28. A system for anti-malware processing of data stream, the system comprising:

a processor; a memory coupled to the processor;

a plurality of elements stored in the memory and executed by the processor, the elements comprising:

a logical data stream receiving input data portion by portion from a primary data stream, wherein the logical data stream receives data of a particular format;

a stream buffer, assigned to the logical data stream, buffering the last N bytes associated with the logical data stream;

a plurality of processing handlers separated from the stream buffer assigned to the logical data stream, wherein a portion of buffered data is passed to all the assigned processing handlers and each processing handler is permitted to consume less data than the entire portion, and the remainder of the buffered data, that has not yet been consumed, is passed to one of the plurality of processing handlers together with the next portion of input data when the next portion becomes available in the stream buffer,

wherein each portion of the buffered data is processed inside the assigned processing handler;

wherein at least one of the processing handlers scans its associated data for malware presence,

wherein the amount of data consumed by different processing handlers from the same portion of buffered data is not the same, and

wherein at least several of the plurality of processing handlers are associated with a single stream buffer buffering data, and wherein different processing handlers extract different amounts of the same data buffered by the single stream buffer, and

wherein the data is deleted from the single stream buffer only after multiple processing handlers associated with the single stream buffer have processed the same data.

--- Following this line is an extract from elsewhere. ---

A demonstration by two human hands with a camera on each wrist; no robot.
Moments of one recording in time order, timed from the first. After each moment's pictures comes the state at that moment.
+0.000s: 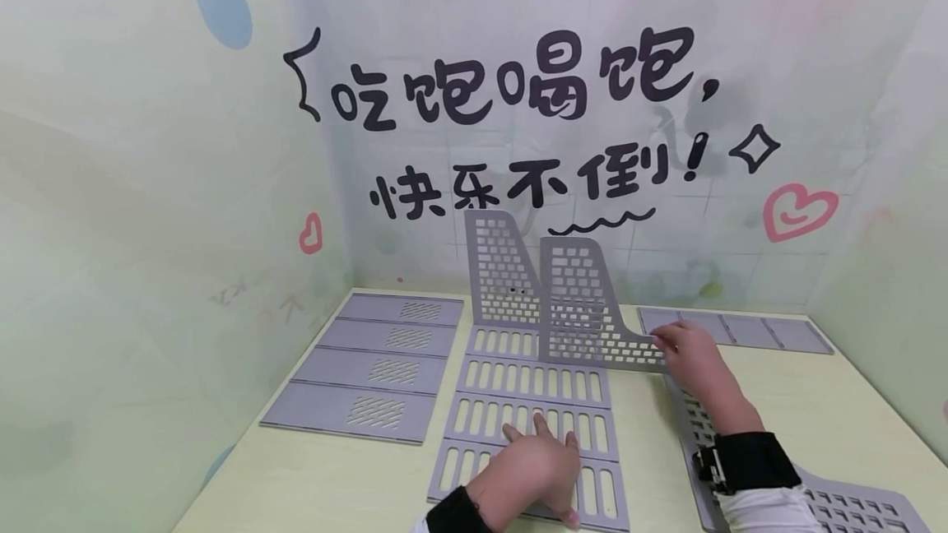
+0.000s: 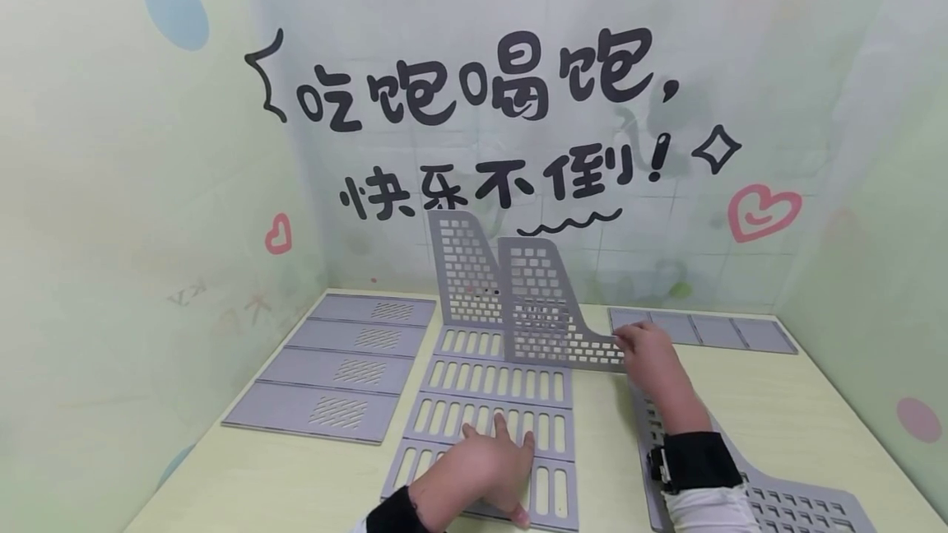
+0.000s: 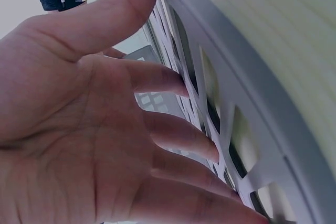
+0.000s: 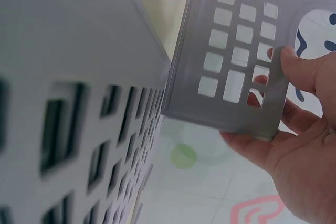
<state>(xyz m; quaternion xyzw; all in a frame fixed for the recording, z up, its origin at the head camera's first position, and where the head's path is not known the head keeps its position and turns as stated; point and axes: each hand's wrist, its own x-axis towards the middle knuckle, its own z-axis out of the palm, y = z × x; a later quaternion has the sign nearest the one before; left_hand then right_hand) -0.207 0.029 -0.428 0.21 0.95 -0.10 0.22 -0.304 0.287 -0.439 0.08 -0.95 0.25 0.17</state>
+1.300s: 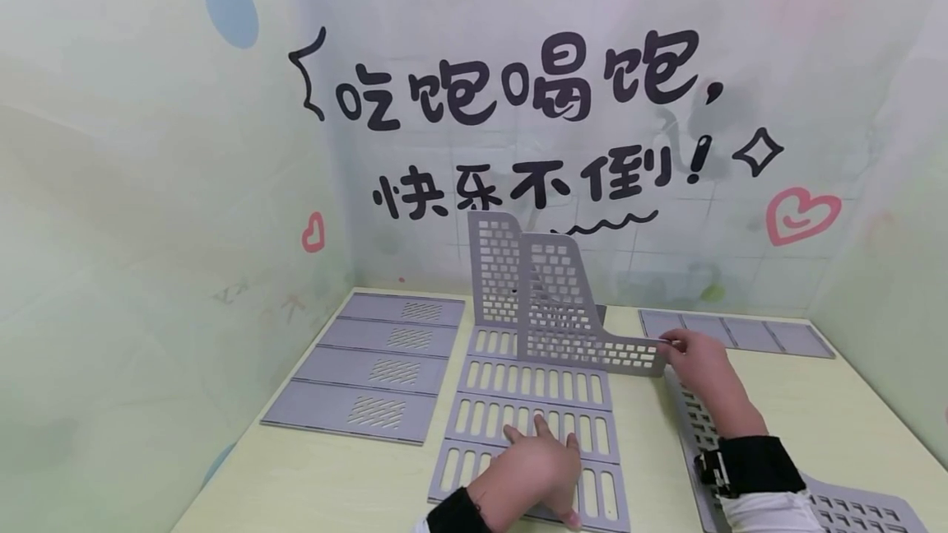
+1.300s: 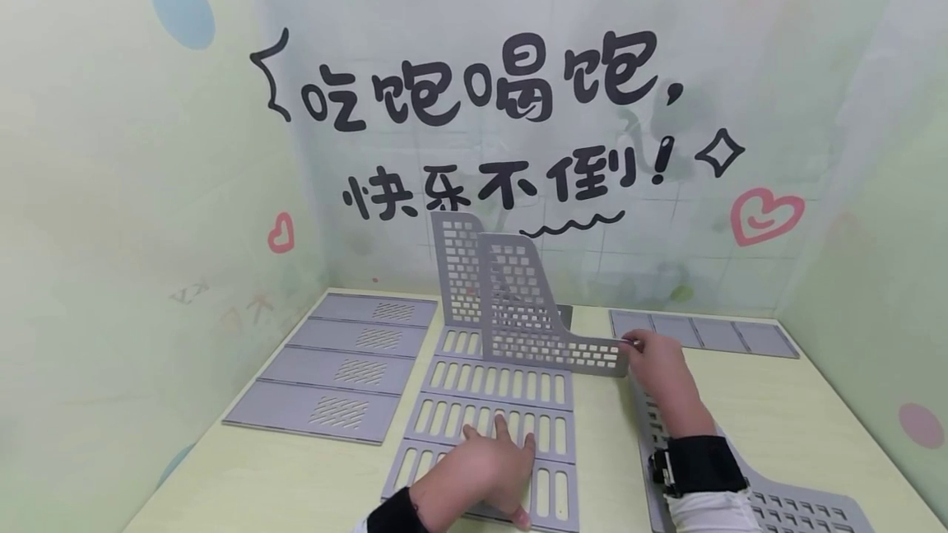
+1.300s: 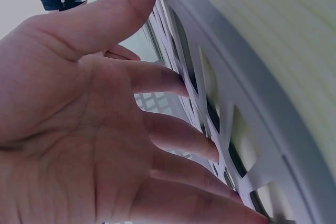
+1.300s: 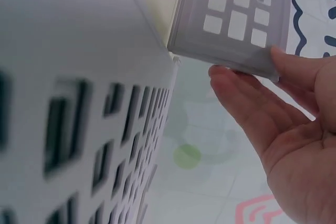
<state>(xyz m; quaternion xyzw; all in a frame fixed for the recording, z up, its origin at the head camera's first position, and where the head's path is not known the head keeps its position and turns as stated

29. A non-transitory computer readable storage medium having computer executable program logic stored thereon, the computer executable program logic executing on a processor for anti-malware processing of data stream, the computer program logic comprising:

computer program code means for generating a plurality of logical data streams by dividing a primary data stream, wherein each logical data stream has a different data format;

computer program code means for instantiating a plurality of stream buffers, each stream buffer buffering data of a corresponding logical data stream;

computer program code means for instantiating a plurality of processing handlers separated from the stream buffers, wherein each processing handler scans data of the logical data stream buffered by its stream buffer for malware presence;

computer program code means for associating each processing handler with one of the logical data streams, wherein each logical data stream is processed inside the associated processing handler; and

computer program code means for associating each processing handler with a particular data transmission mode, and

wherein at least several of the plurality of processing handlers are associated with a single stream buffer buffering data, and wherein different processing handlers extract different amounts of the same data buffered by the single stream buffer, and

wherein the data is deleted from the single stream buffer only after multiple processing handlers associated with the single stream buffer have processed the same data.